There are several methods of providing generic feedback:
For assignments, lab reports:
Incorporate holistic comments online or in-class
In summative situations where double marking procedures slow down the return of feedback, which might then be too late to be useful, you could put some generic feedback online more quickly for the whole class before grades are released.
For formative or two-stage assignments with drafts, you could pre-prepare a comment sheet or slide to discuss in class. Online options work here too, although it may also increase workload in providing office hours to discuss individual issues, whereas in class you can answer questions immediately.
For MCQ exams:
When giving exam feedback, collating a spreadsheet of marks and answers to show students can reduce the amount of time going through the exam question by question. Questions that the majority of the class have answered correctly can be ignored to focus on the more problematic questions. This can also serve the purpose of trialing exam questions.
Here is a simplistic example where only questions highlighted in red were discussed because they were problematic to most students in the cohort:
Exam analytics can be more easily done online through KEATS.
This does not work as well on more subjective short essay type questions however.
Go over exams and problem sheets in class (peer instruction)
An alternative to the teacher giving and explaining answers on practice or mid-term exams is for groups to peer-teach each other. The procedure can be similar to the two–stage exam where students go through answers and solve the questions in groups in class.
Answers can then be given on a sheet or slides by the teacher where students mark their own (or a partner’s) work. Any questions that whole groups did not understand can be addressed in plenary.
In order to counter cheating (if the exam is summative), it is still necessary for the teacher to go through the papers afterwards. It is better if this is done before.
Use a comments bank or pro-formas (click this link to see more information about how to do this through this resource)

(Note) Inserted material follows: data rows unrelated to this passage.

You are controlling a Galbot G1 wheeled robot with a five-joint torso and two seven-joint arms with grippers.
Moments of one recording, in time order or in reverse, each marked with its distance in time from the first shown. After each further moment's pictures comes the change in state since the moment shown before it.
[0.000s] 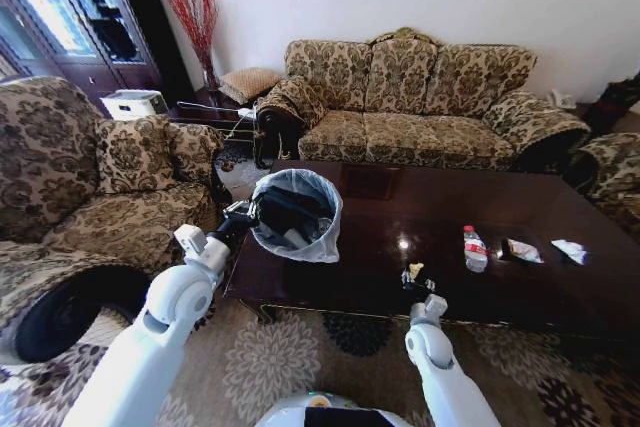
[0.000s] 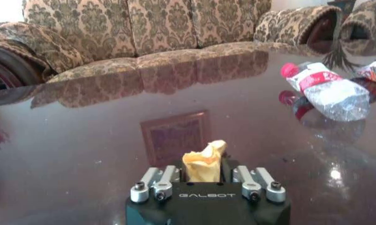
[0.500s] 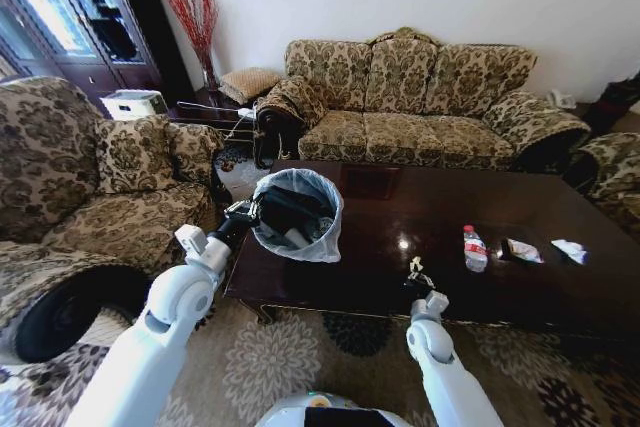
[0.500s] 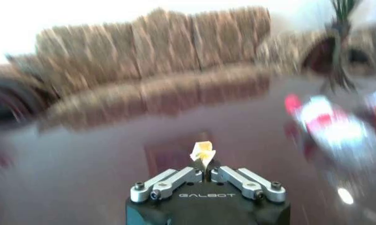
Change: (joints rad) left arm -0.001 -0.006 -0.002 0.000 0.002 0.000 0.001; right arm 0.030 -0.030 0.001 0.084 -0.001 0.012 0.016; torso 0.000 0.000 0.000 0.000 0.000
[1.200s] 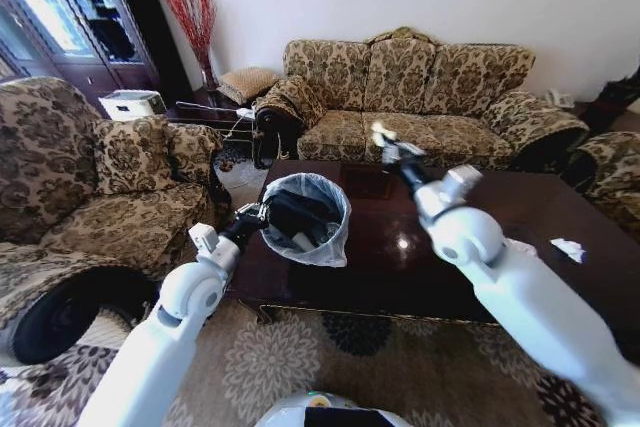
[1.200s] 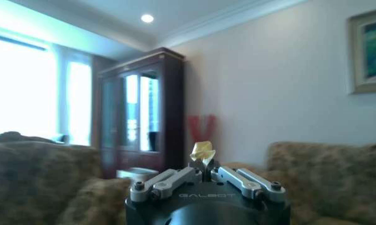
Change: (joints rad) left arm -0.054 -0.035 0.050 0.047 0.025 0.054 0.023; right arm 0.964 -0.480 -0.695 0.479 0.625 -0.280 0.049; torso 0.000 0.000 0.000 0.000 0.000
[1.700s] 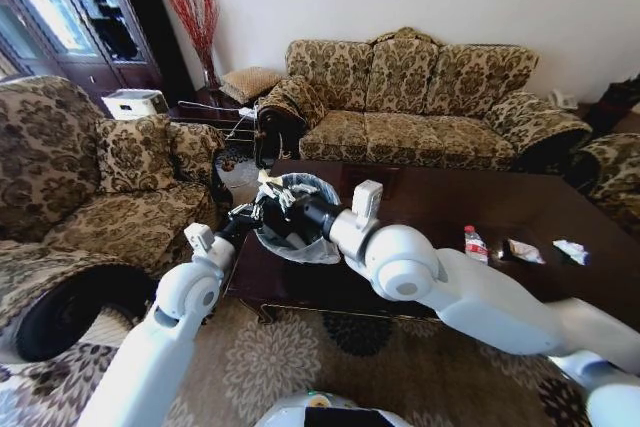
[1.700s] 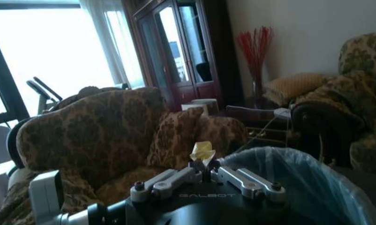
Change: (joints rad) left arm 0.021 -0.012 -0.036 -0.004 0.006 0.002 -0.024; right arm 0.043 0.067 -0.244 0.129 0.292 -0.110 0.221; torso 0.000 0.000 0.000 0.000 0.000
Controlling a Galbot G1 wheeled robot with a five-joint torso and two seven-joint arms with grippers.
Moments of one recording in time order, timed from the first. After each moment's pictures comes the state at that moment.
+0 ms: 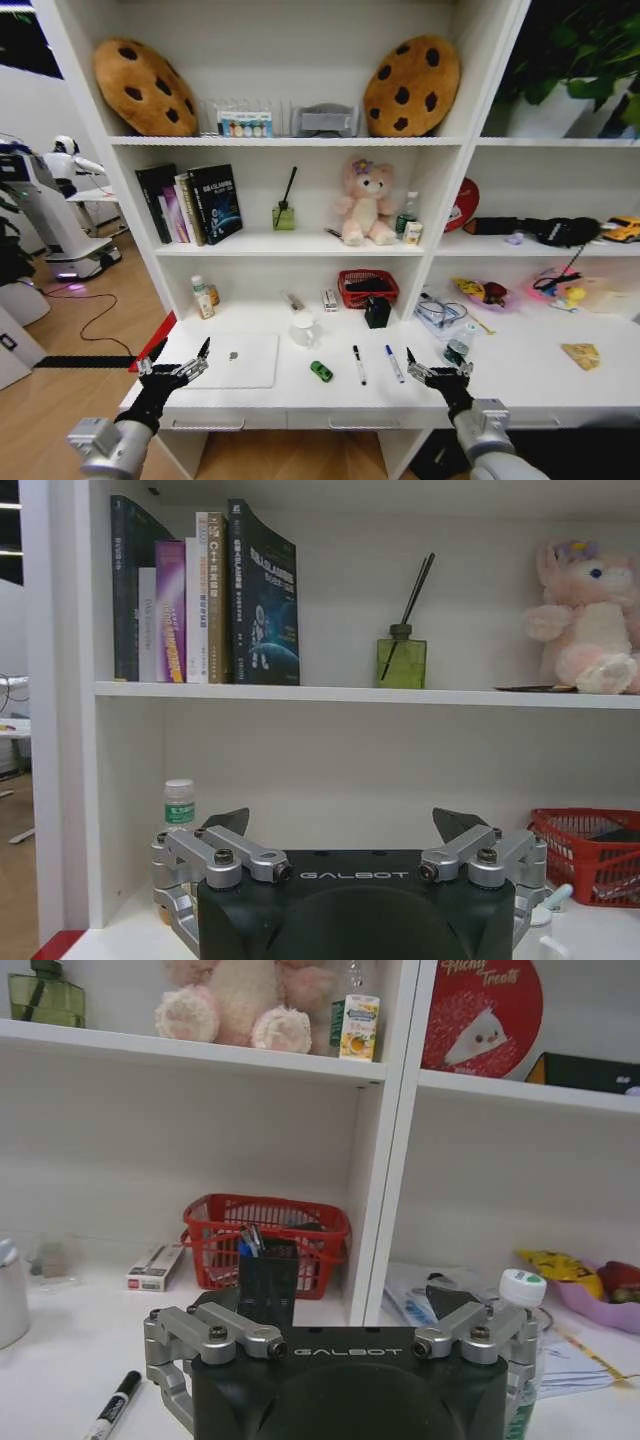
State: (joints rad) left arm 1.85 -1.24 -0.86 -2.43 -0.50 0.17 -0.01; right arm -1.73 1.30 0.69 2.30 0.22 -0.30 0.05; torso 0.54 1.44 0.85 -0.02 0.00
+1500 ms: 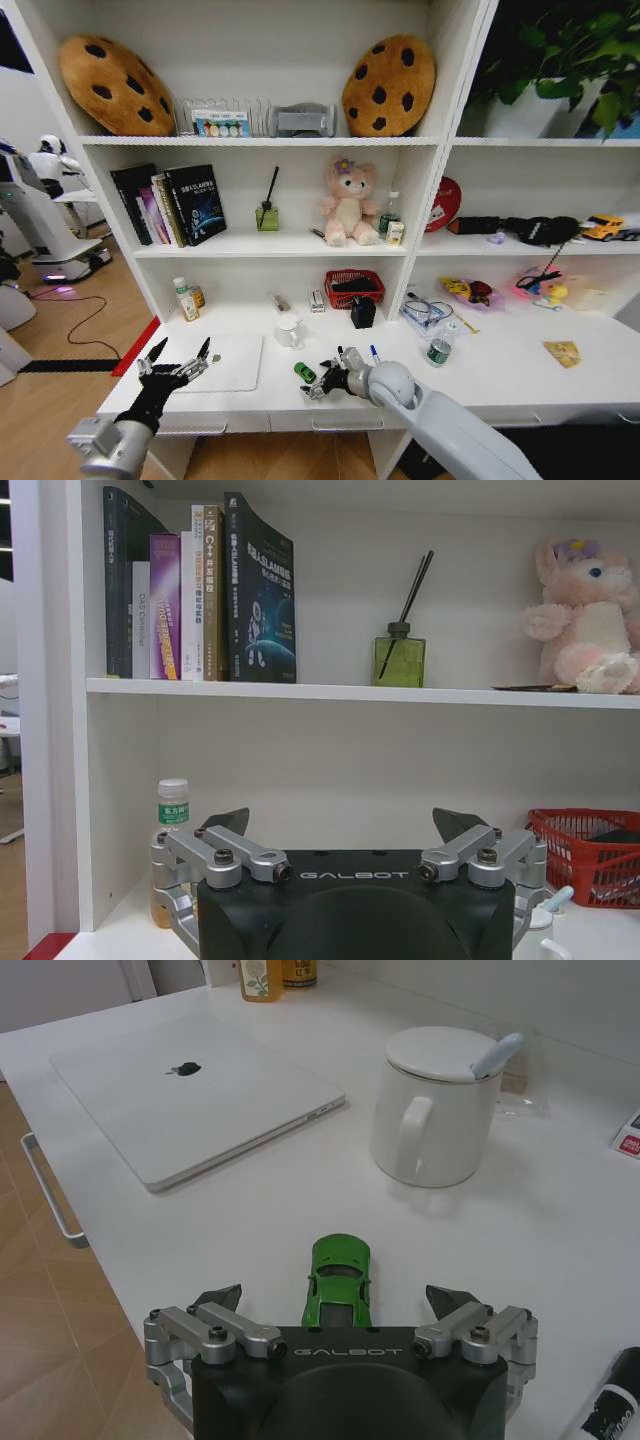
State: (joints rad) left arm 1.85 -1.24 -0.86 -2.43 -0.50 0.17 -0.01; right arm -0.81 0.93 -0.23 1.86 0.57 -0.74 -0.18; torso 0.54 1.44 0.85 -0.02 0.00
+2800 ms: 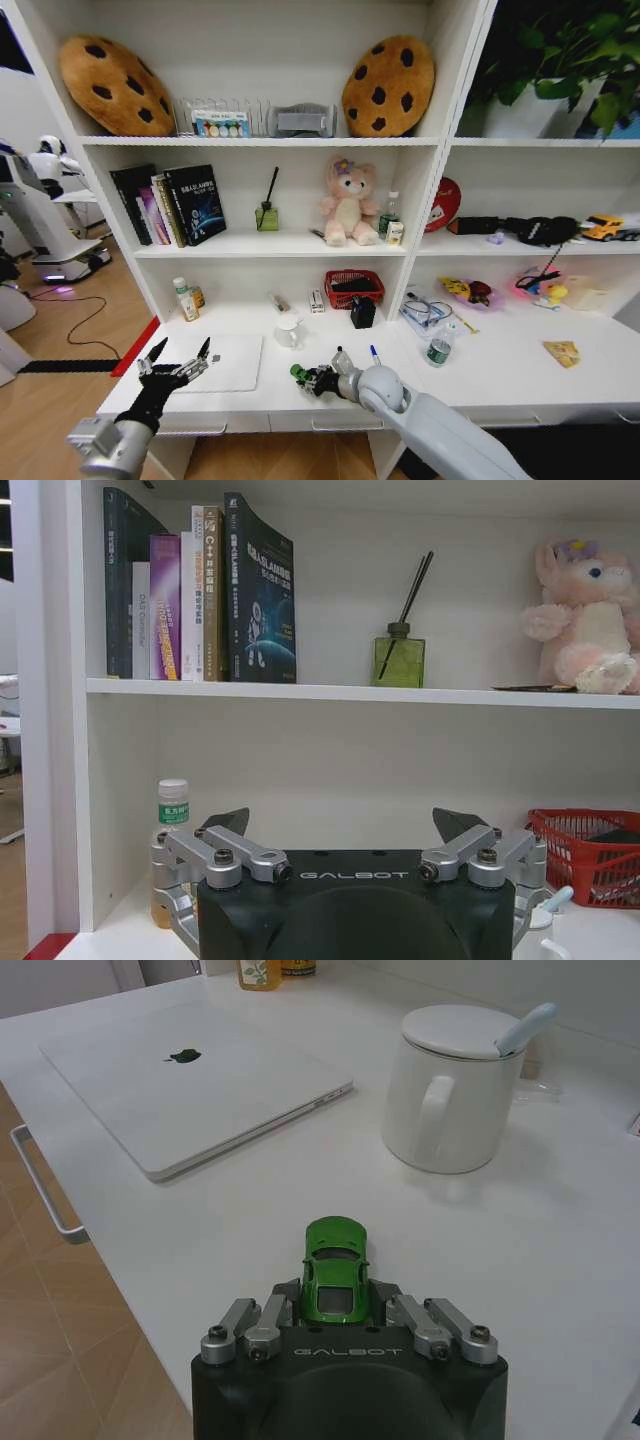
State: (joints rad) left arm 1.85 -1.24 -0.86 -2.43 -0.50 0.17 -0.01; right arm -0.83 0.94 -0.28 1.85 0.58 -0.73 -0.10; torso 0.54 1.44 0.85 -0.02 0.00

How do I address potential challenges?
Do I need to make any modifications for accessibility/inclusivity? Can I build these into the design?
It reduces the emotional effect of negative feedback. You can pick out examples of mistakes (or good work) to show the class without referring to individual students.
Consider the usual modifications for visually impaired students by making online feedback sheets accessible.
If students have extensions for assignments, you can delay feedback.
Do I need to make any modifications for large cohort sizes? Will it be time consuming to set up or mark? Is there anything I can do to modify it to address this?
The point of generic feedback is to reduce time and workload. However, assignments still need to be looked at and comments prepared to be useful to students. Look at the Giving effective written feedback resource for tips.
If students do not complete formative work, you can choose whether to deny them access to generic feedback in order to reduce complaints from those students who have done the work. For example, you can email the generic comment sheet to individuals rather than providing it online (although this increases admin time). Alternatively, you can inform students that everyone will receive feedback but it will benefit the ones how have done the work on time more.
How do I introduce it to students?
This might not be initially a popular method of giving feedback. According to NUS data, students prefer individual feedback to generic feedback. However, if generic feedback is not the only method of giving feedback, and is supplemented at various points in the module with individual and peer feedback, students are more likely to accept the trade-off of receiving personalised feedback for receiving it in a timely manner.
McArthur (2018) found that creating culture of trust between teachers and students is more important than the method of feedback. If generic feedback can show that teachers care and are interested in their students’ learning, it is preferable to ploughing through endless scripts only to provide less effective feedback.